This is another great make-ahead recipe. This should make at least two meals for the average family, so you can refrigerate the leftovers and serve it for another meal later in the week.
Ingredients:
1 lb. lean ground turkey
3 large (or 4 medium) onions, chopped
6-8 carrots, chopped
1 tsp. chili powder
1-2 tsp. ground cumin
1 tsp. black pepper
1/2 tsp. ground red pepper (optional)
1-2 Tbsp. Italian seasoning
1 can (15 oz.) black beans, drained
1 can (15 oz. red kidney beans, drained
1 can (15 oz) cannellini beans (white kidney beans)
1 can (10 oz.) Rotel tomatoes with green chilis, drained
1 can (141/2 oz. each) diced tomatoes (low sodium), undrained
1 can (11 oz.) ‘No Salt” kernel corn, drained
2 cups low sodium chicken broth
Read labels on bean cans, & also on any canned vegetables, Purchase the lowest sodium.
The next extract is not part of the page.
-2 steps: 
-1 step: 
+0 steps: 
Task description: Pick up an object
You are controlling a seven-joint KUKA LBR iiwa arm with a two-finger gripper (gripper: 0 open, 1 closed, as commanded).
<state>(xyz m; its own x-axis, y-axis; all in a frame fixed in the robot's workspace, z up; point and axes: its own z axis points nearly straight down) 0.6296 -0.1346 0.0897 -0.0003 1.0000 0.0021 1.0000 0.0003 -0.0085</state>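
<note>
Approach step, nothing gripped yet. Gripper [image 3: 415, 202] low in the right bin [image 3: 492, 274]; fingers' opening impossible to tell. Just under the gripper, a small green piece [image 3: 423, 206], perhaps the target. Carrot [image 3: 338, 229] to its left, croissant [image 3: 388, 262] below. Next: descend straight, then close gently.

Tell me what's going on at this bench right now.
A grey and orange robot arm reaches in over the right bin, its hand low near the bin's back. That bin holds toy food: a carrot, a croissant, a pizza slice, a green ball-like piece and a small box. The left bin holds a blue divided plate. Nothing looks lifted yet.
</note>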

1.) Coat large cooking pot (at least 5 quart) with cooking spray, or rub lightly w/olive oil. Cook turkey until lightly browned, about 10 minutes. Add onions & carrots. Cook 5 minutes longer.
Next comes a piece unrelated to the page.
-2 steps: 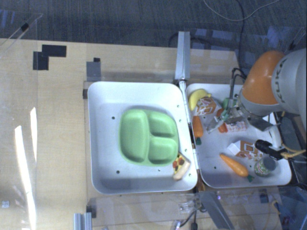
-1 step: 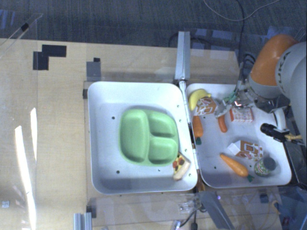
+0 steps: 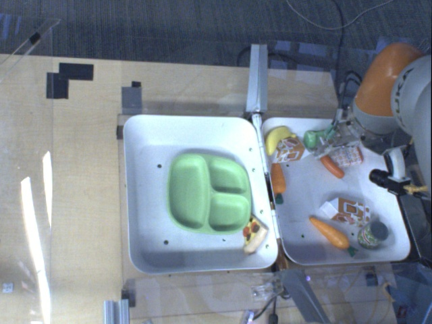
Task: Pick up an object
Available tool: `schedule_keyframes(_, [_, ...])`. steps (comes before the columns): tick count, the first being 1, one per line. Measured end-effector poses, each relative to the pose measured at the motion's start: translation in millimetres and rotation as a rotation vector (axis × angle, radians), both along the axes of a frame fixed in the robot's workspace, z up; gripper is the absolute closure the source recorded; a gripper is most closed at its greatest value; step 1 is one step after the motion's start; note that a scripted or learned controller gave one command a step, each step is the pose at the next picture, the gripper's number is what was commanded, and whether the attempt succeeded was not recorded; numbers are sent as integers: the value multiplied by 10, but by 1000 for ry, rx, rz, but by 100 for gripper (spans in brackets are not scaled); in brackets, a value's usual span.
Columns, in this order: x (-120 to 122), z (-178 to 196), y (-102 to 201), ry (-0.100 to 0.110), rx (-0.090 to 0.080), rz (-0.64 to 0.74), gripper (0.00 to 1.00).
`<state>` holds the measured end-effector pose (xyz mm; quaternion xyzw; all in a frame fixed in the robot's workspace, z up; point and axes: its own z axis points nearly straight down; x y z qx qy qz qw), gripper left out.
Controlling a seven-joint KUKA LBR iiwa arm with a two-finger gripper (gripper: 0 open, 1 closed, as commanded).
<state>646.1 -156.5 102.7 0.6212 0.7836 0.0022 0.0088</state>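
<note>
Pale wood-grain bench [image 3: 74,201], matt, with a glossy transparent sheet over its left part catching white glare. Smooth white plastic for the left bin [image 3: 145,248] and right bin [image 3: 395,248], faintly shiny. Matt, soft-looking green plastic for the divided tray [image 3: 202,194] in the left bin. Brushed grey metal for the rail [image 3: 256,79] above the tray. Right of the tray: glossy plastic carrot [image 3: 329,232], glossy yellow banana [image 3: 275,138], printed cardboard carton [image 3: 349,210].
</note>
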Motion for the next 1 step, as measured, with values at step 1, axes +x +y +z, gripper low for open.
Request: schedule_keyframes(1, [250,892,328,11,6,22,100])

2.) Stir in chili powder, cumin, spices, beans, tomatoes, corn, & broth.
3.) Simmer 2 hours, uncovered If mixture is too thick, add water. Serve stew in bowls as is, or over rice.If eating this dish for dinner, you may omit the rice. Rice being a starchy carb should be eaten during the day or early afternoon.
Makes 12 servings
PREP TIME: 30 minutes COOKING TIME: 2 hours
PER SERVING: Calories 270, Protein 19 g, Carbs 33 g, Fat 6 g, Fiber 9 g, Sodium 950 mg.
By using the lower sodium beans & canned tomatoes, the sodium count will be less.